Friday, November 10, 2006

Metrics

http://www.joelonsoftware.com/items/2006/11/10b.html
I love Joel's send up of management consulting applied to software development through the use of metrics.

My question is a real one though. The CEO of one of the places where I work as a "working" consultant (in terms of actually doing productive work, not just analyzing what other people do) just downsized a whole bunch of smart people. He wants to look at our metrics- including things like customer satisfaction. That's going to be tough to measure. How do you measure customer satisfaction in such a way as to rate people on it?

I think step one for me is figuring out who my customers are...I am taking over a project that one of the downsized guys was running, and I haven't even met some of the key stakeholders.

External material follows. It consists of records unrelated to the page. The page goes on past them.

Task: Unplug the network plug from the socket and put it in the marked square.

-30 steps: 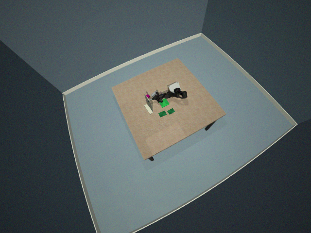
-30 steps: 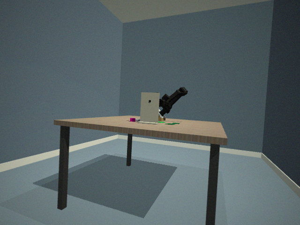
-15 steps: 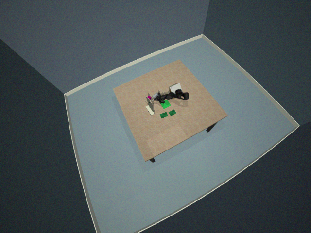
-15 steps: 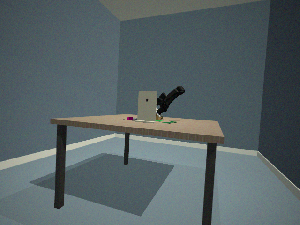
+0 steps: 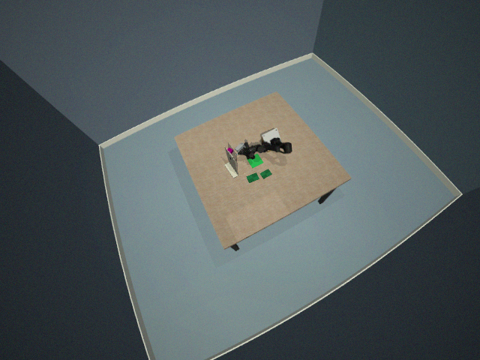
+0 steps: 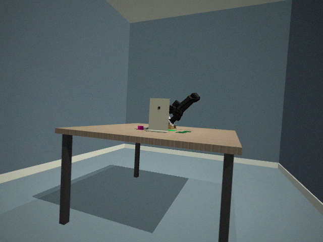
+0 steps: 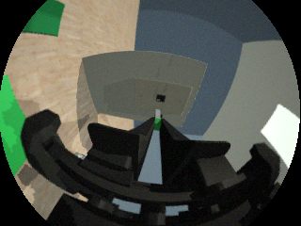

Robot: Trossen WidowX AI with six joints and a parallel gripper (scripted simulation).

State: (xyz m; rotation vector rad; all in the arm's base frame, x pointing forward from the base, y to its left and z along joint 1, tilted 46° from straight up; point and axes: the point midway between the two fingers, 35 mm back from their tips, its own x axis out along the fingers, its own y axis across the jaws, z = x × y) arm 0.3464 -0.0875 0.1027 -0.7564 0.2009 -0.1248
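My gripper tip is now 150 mm past the green marked square, 40 mm to the right of it and 200 mm above it. Also, from my gripper tip: network plug (10 mm ahead); then beige panel (80 mm ahead, 10 mm to the left, 70 mm below); then grey plate (100 mm behind, 160 mm to the right, 190 mm below).
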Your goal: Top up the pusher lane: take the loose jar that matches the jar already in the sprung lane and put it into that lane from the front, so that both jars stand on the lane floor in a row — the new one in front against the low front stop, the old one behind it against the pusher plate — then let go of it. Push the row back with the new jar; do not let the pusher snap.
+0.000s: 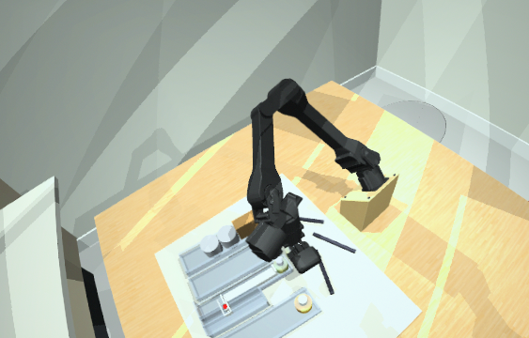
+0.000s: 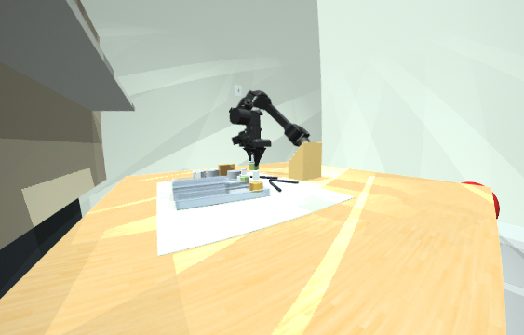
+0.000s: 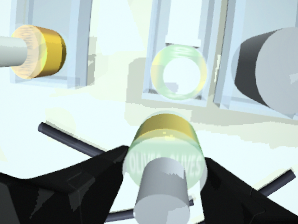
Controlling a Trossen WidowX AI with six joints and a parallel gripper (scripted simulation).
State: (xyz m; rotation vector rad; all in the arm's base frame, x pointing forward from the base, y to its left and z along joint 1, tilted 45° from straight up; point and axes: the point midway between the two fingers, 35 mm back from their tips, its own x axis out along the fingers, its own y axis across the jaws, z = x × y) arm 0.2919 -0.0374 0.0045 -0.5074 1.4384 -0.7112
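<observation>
The grey lane rack lies 200 mm ahead of my gripper tip and 60 mm below it. Round my gripper tip: red-marked part (230 mm ahead, 10 mm to the left, 10 mm below); brown block (180 mm to the right, 40 mm below, 40 mm ahead).
</observation>
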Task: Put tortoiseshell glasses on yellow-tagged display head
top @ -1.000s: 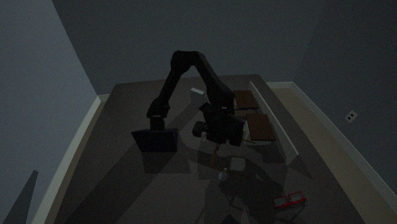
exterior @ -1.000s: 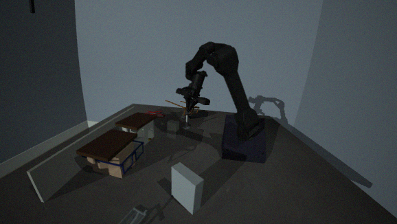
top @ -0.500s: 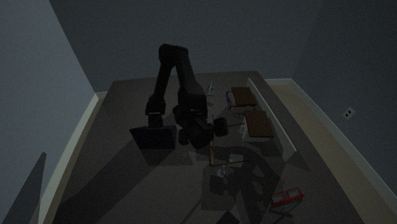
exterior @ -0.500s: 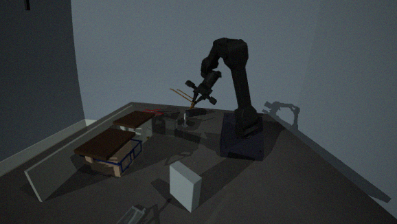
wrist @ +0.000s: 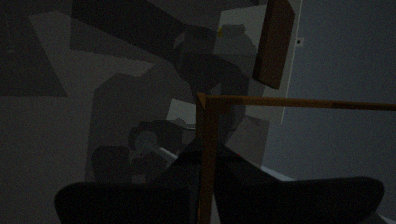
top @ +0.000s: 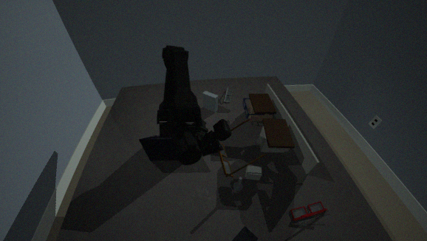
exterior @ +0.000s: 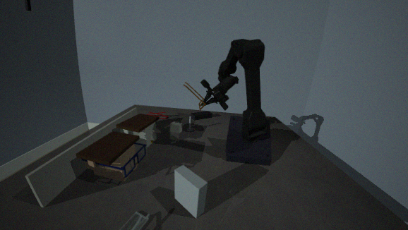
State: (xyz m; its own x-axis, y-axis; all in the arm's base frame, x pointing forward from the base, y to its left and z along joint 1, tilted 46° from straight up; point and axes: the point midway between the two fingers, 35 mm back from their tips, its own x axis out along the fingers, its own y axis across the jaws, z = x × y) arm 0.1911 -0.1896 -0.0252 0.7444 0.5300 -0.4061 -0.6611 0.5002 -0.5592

When I do, I am going to be sure to remind them to send a monthly note to the CEO reminding him of how satisfied they are! If he gets 5 or 6 of those notes per month, that would be a good metric.

Of course, then the only way to show continuous improvement is to increase the number of messages, or the intensity of the satisfaction they convey. So, I guess I should only tell one person the first month, and then two people the next month. And, I'll need a satisfaction score in order to quantify the satisfaction level. It should probably be an integer, so that it can go negative to indicate dissatisfaction, not that I would tell any of the dissatisfied to send email, they would just do it on their own anyway, and could include a little number. Then he just sum the satisfaction level to get total satisfaction index. With multipliers added to gauge the relative importance of the people that are being satisfied, maybe the multiplier would be their salary divided by 100k.

Hmmm, I don't know how else to do it, but I am afraid if I pose this, I will look like a sarcastic jerk...even though it's just the best I can do sometimes.